Illustration practice and plural existence: tracing expressions of community
This practice-led research arose from problems I encountered in my practice as an illustrator working with members of a local community on a commission for a large property developer. The questions and contradictions arising from these situations were numerous, and the framework of a commercial client and brief were not suited to formulating an adequate response.
I am now developing a more theoretically grounded understanding of what is at stake when illustrators work in a participatory way. The main question I am pursuing is: How does illustration bring to light the concerns and challenges of (a) community? This question offers a number of possible emphasis: How does illustration draw out a specific set of concerns and challenges from a community? How does it represent these to the community itself as well as external publics? And how can illustration help us think through notions of community and conditions of sociability in general?
Context and background
Traditionally illustration is conceived as a commercial activity where a professional illustrator visually enhances a text or an idea with a crafted image. Over the last two decades illustration has encountered challenges as a commercial activity and as a result there are now an increasing number of initiatives and attempts to develop alternative ways of practicing. One of these is the establishment of illustration as an academic subject: A recent editorial of the Journal of Illustration suggests we are currently witnessing a ‘theoretical turn’ in our discipline (Grove 2018). Despite this trend towards diversification and theorisation of the field, there is still very little research on illustration as a method for engagement with community. While other creative disciplines, such as fine art, architecture and product design have developed and reflected on a range of participatory practice models, illustration has barely begun to do so, possibly impeded by the discipline’s habitual emphasis on individual authorship and personal ‘voice’.

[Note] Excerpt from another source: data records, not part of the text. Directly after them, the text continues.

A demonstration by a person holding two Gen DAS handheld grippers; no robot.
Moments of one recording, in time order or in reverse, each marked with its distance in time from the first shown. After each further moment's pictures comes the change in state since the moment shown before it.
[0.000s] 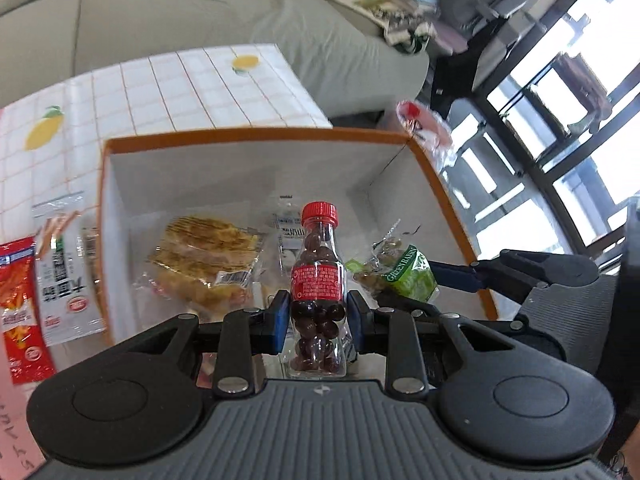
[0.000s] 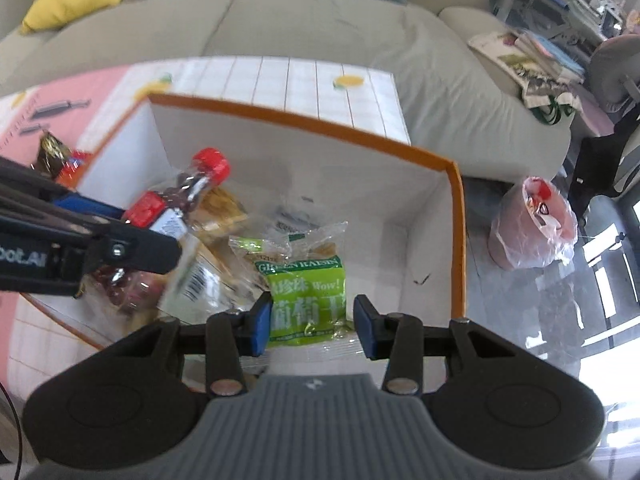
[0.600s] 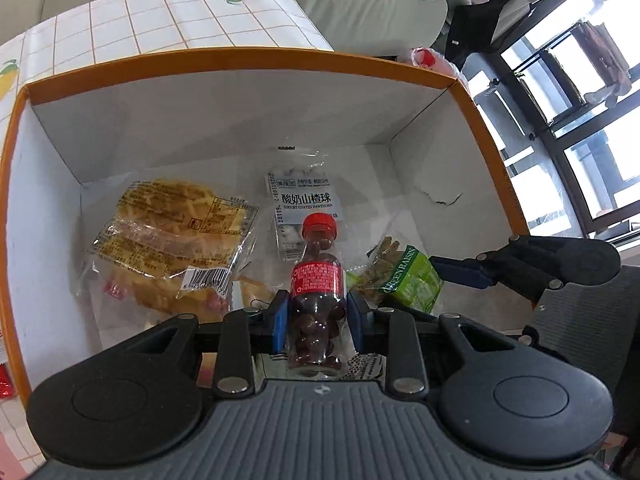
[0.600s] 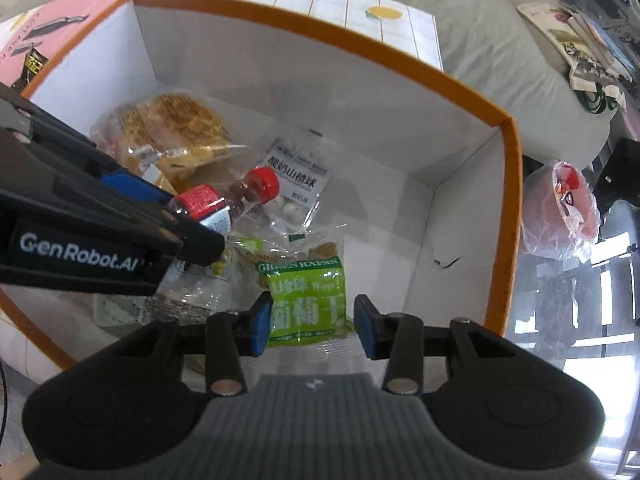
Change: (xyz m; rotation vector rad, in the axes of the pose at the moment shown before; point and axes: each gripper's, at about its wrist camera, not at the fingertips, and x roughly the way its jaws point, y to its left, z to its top) left arm 0.068 0.009 0.009 -0.031 0.163 -0.014; right arm 0.065 -0.003 0.006 -0.128 0.190 0.020
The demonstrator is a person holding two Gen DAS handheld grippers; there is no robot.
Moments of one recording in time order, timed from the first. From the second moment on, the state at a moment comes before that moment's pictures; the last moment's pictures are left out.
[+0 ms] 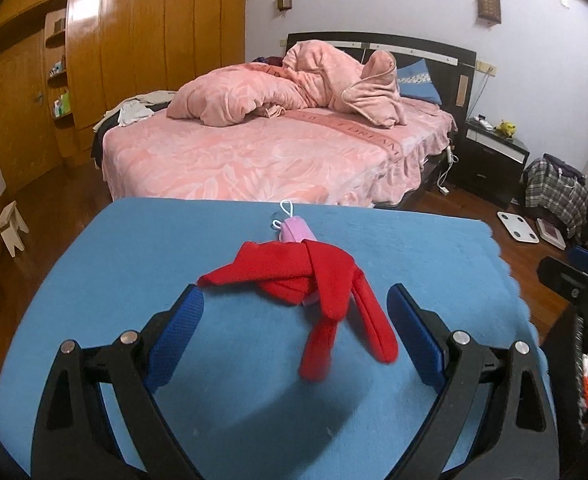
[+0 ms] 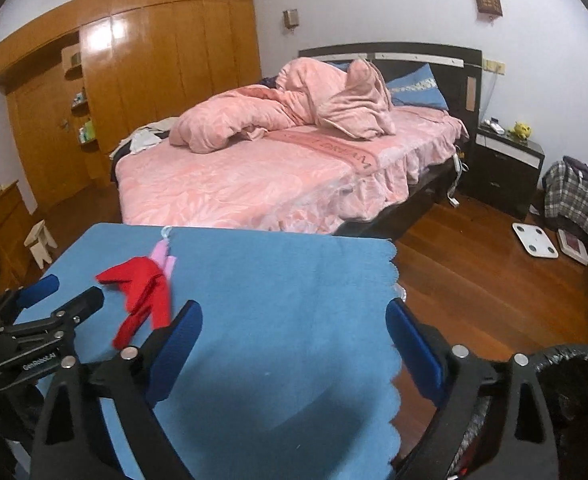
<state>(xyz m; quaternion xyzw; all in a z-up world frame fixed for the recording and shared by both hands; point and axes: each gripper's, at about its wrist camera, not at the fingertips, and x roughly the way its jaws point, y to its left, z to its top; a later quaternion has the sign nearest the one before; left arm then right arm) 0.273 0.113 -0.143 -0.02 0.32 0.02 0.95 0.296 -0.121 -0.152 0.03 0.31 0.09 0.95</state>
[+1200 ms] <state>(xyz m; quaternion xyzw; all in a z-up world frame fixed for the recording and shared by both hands) 0.268 0.151 -0.164 -0.07 0.37 -0.01 0.93 0.313 -0.088 -0.178 0.02 0.34 0.12 0.93</state>
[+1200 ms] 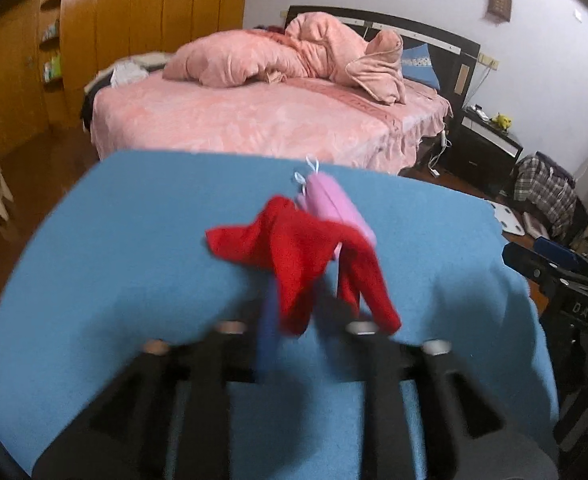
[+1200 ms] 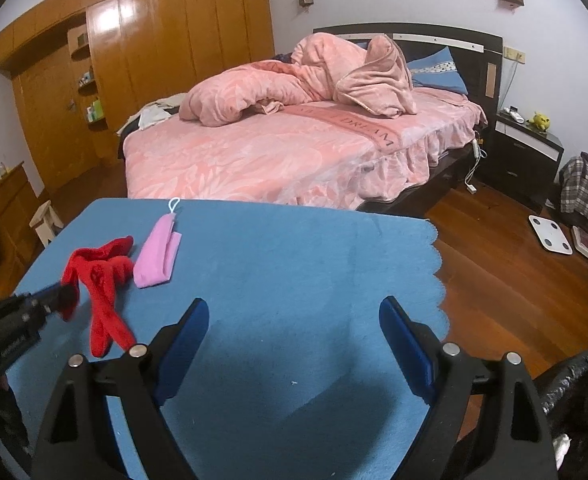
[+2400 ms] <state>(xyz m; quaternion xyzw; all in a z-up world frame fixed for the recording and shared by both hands) 0.280 0.193 -0.155 -0.06 0.34 0.04 0.94 0.332 -0.027 -0.178 0.01 0.33 0.16 0.93</state>
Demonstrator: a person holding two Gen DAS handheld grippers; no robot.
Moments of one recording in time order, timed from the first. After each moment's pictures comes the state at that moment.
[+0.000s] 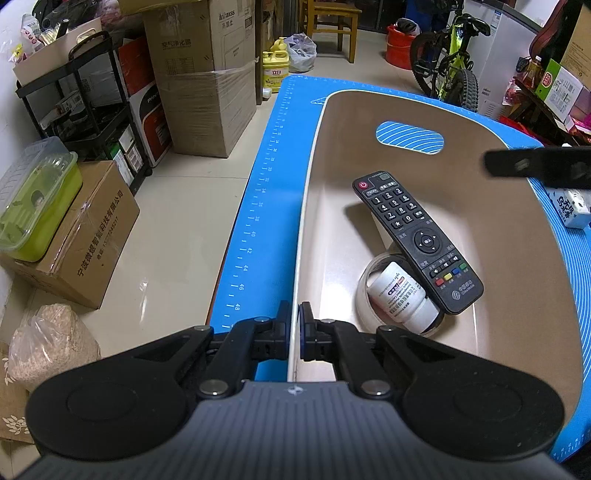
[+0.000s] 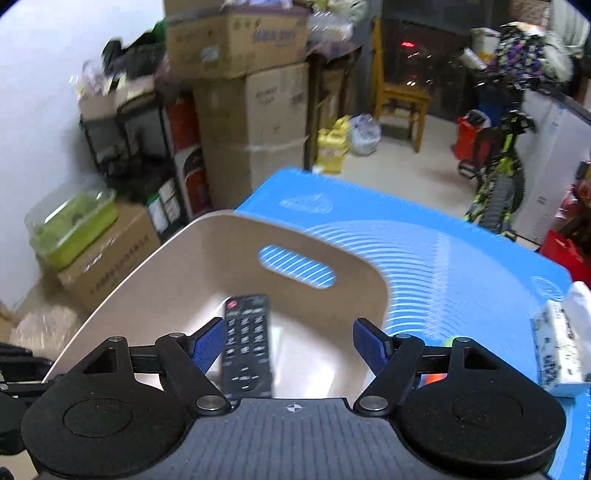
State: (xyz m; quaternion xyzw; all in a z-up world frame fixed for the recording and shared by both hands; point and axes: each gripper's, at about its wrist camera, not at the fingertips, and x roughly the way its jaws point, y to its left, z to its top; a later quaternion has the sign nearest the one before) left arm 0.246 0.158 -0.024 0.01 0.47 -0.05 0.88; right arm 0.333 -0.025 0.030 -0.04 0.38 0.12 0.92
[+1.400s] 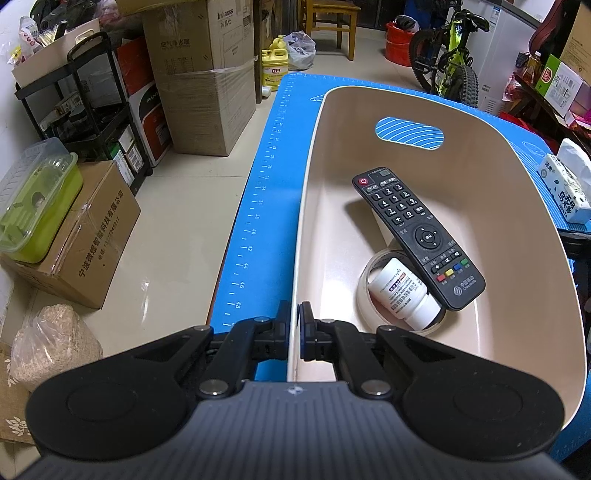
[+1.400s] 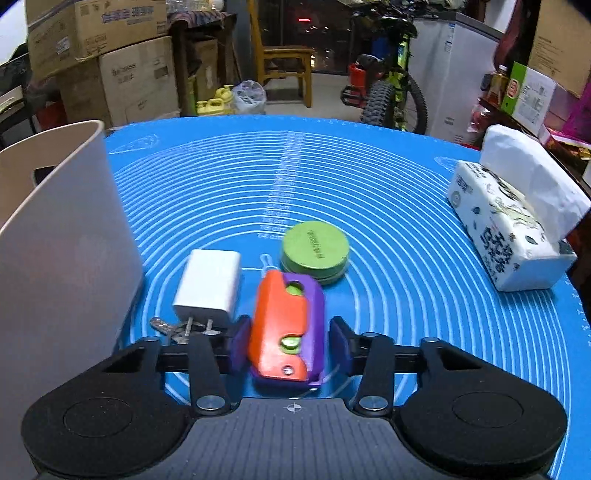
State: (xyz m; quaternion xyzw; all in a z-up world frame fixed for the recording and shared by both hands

The act of creating publics around shared concerns is a political one. I am therefore working with political theory and philosophy that examines the notion of community. Philosophers such as Martin Heidegger, Hannah Arendt and Jean-Luc Nancy remind us that the very idea of community cannot be taken for granted: What does it mean to think of the nature of our existence as plural?
My approach is to extend the kind of research methodology used in the humanities – textual analysis, critical reflection, conceptual elucidation, with case study analysis and action research: the initial phase of my PhD saw me working as an illustrator with Latin Elephant, a community organisation in South London.
Aims and objectives
The aim of this research is to develop a theoretically grounded portfolio of practice that demonstrates how illustration can assemble publics and constitute the political. It is my hypothesis that illustration in its quality as material-semiotic artefact has the ability to create the conditions for individuals to encounter one another in an expression of community. In carefully considered participatory project structures illustrations that refer to joint matters of concern can act as catalysts for an encounter, focal points for the duration of the interaction and as its record thereafter.